Let's start with the basics. How much data qualifies as 'big data'? How do we determine the size threshold for big data?
Actually,  It's not solely about data size, as even a simple smartphone can store thousands of gigabytes today. Several other key factors come into play.

Key Factors:
Volume: You should be able to process the any amount of data coming to your system.
Velocity: You must process data at the speed it arrives. E.g. display sales numbers on a dashboard in real time.
Variety: You need to process all types of data, whether structured (like databases), semi-structured (like JSON files), or unstructured (like social media posts). E.g. a big data system should seamlessly handle customer reviews, sensor data, and financial records.
Veracity: Ensure data cleansing, validation, and quality control to handle inconsistencies, inaccuracies, and errors due to data diversity. E.g. customer information like names, email etc.  is misspelled in a database
Value: Extract meaningful insights that benefit the business. E.g. a recommendation engine that analyzes user behavior to suggest personalized content, enhancing user satisfaction and sales.

Traditional systems struggle with big data due to their monolithic architecture, where a single machine performs all tasks. This is akin to an early-stage startup founder trying to do everything independently, limiting scalability. In monolithic architecture, increasing resources improves performance proportionally up to a certain point. Beyond that, it becomes costly and unscalable.

On the other hand, distributed systems, based on multiple machines connected via remote access protocols, process data in parallel, similar to employees in large companies collaborating.
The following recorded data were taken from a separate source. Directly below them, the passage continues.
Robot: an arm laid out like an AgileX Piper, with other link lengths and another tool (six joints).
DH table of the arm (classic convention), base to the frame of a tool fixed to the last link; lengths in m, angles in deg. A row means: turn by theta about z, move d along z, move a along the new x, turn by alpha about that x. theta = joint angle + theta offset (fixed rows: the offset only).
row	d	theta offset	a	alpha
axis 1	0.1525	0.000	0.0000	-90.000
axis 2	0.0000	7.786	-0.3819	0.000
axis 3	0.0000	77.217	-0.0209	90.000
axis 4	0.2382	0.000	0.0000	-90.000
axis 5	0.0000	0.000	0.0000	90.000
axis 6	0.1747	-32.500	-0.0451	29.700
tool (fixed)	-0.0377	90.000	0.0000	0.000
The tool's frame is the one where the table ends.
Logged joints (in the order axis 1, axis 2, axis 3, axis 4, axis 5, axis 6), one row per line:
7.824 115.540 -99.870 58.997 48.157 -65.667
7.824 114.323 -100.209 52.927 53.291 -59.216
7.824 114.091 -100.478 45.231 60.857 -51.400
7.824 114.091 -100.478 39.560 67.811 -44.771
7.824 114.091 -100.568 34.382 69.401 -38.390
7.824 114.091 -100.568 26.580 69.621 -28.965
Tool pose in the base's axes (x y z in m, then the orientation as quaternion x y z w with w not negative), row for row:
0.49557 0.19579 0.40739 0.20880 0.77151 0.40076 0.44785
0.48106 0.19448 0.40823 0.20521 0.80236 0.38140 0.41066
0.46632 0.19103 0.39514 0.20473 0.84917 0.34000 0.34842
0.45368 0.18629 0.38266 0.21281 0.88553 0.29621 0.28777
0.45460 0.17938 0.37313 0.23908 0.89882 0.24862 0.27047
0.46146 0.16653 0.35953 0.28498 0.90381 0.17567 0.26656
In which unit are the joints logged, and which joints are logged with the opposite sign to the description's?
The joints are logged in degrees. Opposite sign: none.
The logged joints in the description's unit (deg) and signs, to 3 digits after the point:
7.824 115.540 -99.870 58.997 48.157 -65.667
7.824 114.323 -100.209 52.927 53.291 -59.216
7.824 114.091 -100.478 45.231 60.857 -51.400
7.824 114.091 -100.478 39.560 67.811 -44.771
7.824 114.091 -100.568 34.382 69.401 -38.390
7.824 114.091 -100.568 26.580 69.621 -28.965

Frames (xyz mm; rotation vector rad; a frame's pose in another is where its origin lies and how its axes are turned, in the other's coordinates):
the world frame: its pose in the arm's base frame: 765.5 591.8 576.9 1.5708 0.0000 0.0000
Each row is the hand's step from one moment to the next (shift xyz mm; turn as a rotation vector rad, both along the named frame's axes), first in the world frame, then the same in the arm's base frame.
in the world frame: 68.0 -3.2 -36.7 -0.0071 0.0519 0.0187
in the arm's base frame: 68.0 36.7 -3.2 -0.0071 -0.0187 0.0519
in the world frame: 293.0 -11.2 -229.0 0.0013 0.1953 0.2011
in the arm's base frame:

These systems are highly scalable, as you can add more machines, resulting in almost proportional performance improvements with increased resources.

In short, processing of big data requires two essential components.
Scalable Storage: Distributed storage to accommodate vast data volumes.
Scalable Processing: A distributed processing engine for efficient data handling.

 

We need framework and tools using which we will be writing the logic/code and which will further processed on multiple machine on distributed system.

Hadoop — It is the first ever framework developed to build big data applications — ecosystem of tools.

Core components of Hadoop

HDFS - a distributed file system — help us to store and manage the data on distributed system
MapReduce - distributed processing engine — it will be helping us to process the big data present across multiple machines
YARN - Resource manager — allocate and manage the resources

Hadoop is the ecosystem of tools and these tools are running Mapreduce jobs internally.
Sqoop — ingestion tool
Hive — data warehousing tool
HBase — No SQL database
Pig - scripting language to clean the data
Oozie - define and orchestrate the workflow of MR jobs

Data sources → (Ingestion - Sqoop) → HDFS (Distributed storage) → Process (MapReduce) → HDFS → Analysis (Hive)

Challenges with Mapreduce

1. Learning curve is high — you need to learn multiple tools
2. You need to write a lot of code (java) to implement even a small logic
3. It only support batch processing
4. Disk based processing engine — reading the data from the disk and again writing the partially processed data into to disk
5. Slow processing

Spark came into the picture — solved all these challenges.